GroundWork open-source systems management for UK firms

Tools promise less cost and complexity for small and medium-sized companies

Written by Martin Veitch

Open-source systems management firm GroundWork Open Source has opened for business in the UK.

The San Francisco-based firm has launched GroundWork Monitor, its alternative to enterprise frameworks such as IBM Tivoli, HP OpenView, CA Unicenter, and BMC Patrol. A little like Red Hat in Linux distributions, GroundWork aggregates open-source tools such as RRDtool, MRTG, SmokePing, NeDi, Cacti, Ganglia, Dojo and Sendpage to provide what it claims is a complete monitoring solution. Customers include online tickets site StubHub, chip designer Cadence, software firm Ariba and the US Marine Corps.

“We’re targeting the ‘M’ in SMB [small and medium-sized businesses],” said Tony Barbagallo, vice-president of product management. Not only is there a licensing cost issue but also there is a complexity issue with these high-end tools.”

GroundWork will seek to recruit resellers and managed service providers to deploy and manage installations.

Some watchers expect that, although often well-entrenched, traditional management tools with licence costs could be displaced by open-source competitors.

“There are parts of systems management such as event monitoring and change management that are mature and ripe to be commoditised and there are opportunities to build things that plug into platforms,” said Jon Collins of analyst firm Macehiter Ward-Dutton. “For network managers, it doesn’t necessarily matter if you’re open-source or not, it’s how you get the spaghetti to work together.”

However, Collins said that “prime integrators” would have a role in orchestrating open-source systems management deployments, and added that the IT giants would continue to be required for large deployments.

Other firms in open-source systems management include Qlusters, which has a platform called OpenQRM that can host a broad range of plug-ins. Like GroundWork, Qlusters aims to manage not just fellow open-source programs but multiplatform hardware and software.

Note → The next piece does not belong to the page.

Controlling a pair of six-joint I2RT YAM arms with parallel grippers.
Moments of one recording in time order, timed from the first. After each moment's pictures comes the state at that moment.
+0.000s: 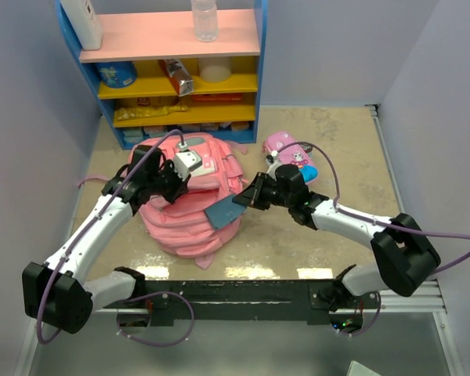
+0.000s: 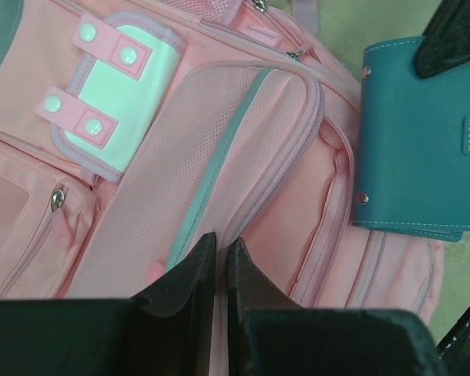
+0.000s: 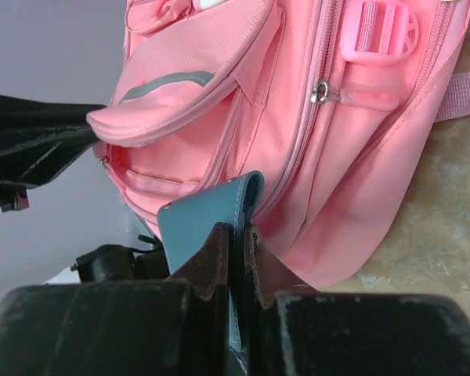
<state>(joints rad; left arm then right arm) -0.32 1.15 0.95 -0.56 0.35 0.40 0.66 1.40 0.72 0.21 -0.32 0.97</state>
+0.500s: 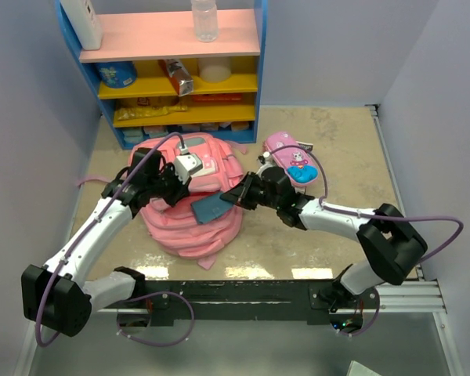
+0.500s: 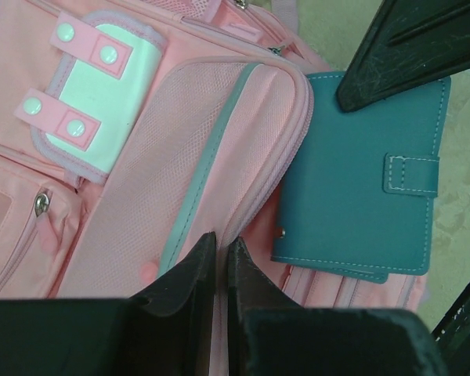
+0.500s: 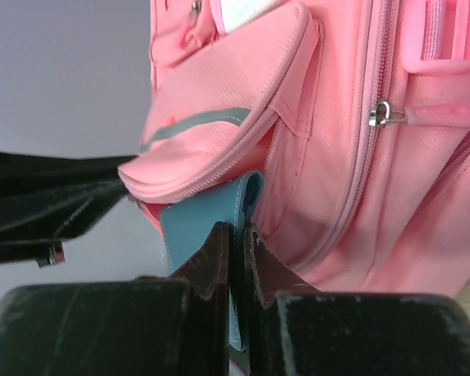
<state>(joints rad) -0.33 1.12 0.91 -0.56 0.39 0.40 0.75 1.52 0.77 0.35 -0.24 1.13</state>
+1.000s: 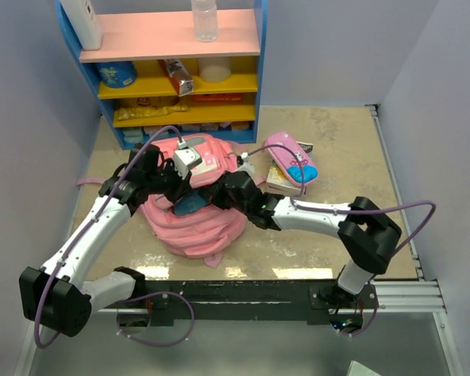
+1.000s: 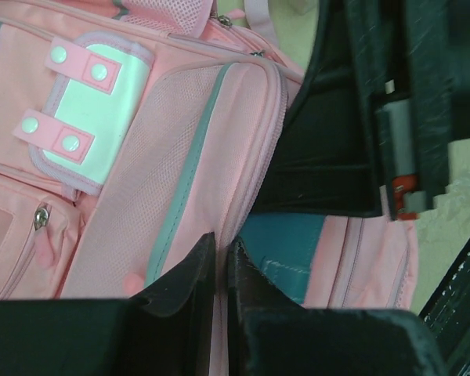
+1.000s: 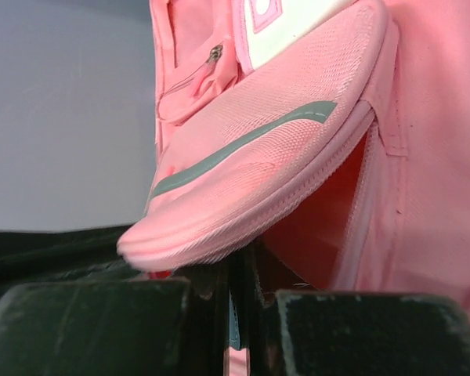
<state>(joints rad) -0.33 1.12 0.96 -0.57 0.45 0.35 0.97 1.64 1.00 0.23 0.21 1.21</state>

Another newcomer, called FiveRuns, offers an open-source browser-based approach that it says simplifies systems management to only necessary data. Meanwhile, another open-source operations management firm, Hyperic, recently signed an agreement with open-source solutions stack provider Covalent Technologies.

A startup called Centeris is taking a different approach. Founded by former Microsoft executives, Centeris offers Windows-based management tools to control Linux and Windows servers on heterogeneous networks. Centeris makes its core Open Agent technology available under open-source terms.